The newly-eligible players included 22 All-Stars, three of whom were not included on the ballot, representing a total of 68 All-Star selections. Among the new candidates were 15-time All-Star Brooks Robinson, 9-time All-Star Joe Torre, 7-time All-Star Dick Allen and 5-time All-Star Cookie Rojas. The field included four MVPs (Allen, Robinson, Torre and Boog Powell), one Cy Young Award-winner (Mike Cuellar), and two Rookies of the Year (Allen and Tommy Helms). Brooks Robinson also had 16 Gold Gloves, the all-time record at third base.

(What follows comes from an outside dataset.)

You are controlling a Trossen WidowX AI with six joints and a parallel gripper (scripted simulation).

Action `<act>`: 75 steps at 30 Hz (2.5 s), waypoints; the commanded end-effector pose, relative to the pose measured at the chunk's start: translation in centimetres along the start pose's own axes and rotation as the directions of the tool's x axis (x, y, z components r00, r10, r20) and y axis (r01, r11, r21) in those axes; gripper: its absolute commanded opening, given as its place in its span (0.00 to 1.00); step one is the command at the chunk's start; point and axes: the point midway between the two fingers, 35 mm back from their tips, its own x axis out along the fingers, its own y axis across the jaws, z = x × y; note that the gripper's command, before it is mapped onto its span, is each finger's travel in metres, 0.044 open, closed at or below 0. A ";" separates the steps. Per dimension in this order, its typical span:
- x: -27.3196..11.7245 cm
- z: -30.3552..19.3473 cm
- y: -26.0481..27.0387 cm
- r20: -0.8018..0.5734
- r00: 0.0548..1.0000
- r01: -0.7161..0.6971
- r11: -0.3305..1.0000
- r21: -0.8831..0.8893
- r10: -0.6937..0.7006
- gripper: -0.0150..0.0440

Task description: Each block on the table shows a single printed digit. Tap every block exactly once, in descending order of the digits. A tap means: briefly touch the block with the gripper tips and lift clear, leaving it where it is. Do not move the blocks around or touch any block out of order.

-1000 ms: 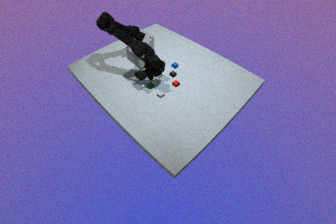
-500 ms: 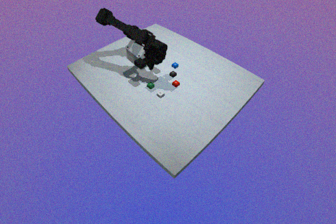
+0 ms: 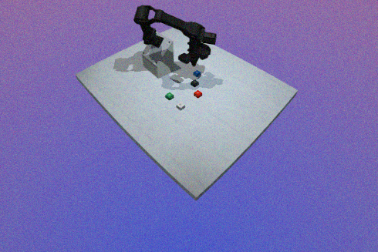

Players eligible for the first time who were not included on the ballot were: Ken Boswell, Ollie Brown, Willie Crawford, Bruce Dal Canton, Tom Hall, Steve Hargan, Terry Harmon, Mike Hegan, Bob Heise, Jerry Johnson, Ed Kirkpatrick, George Mitterwald, Dave Nelson, Phil Roof, and Gary Ross.

== J. G. Taylor Spink Award ==
Si Burick (1909–1986) received the J. G. Taylor Spink Award honoring a baseball writer. The award was voted at the December 1982 meeting of the BBWAA, and included in the summer 1983 ceremonies.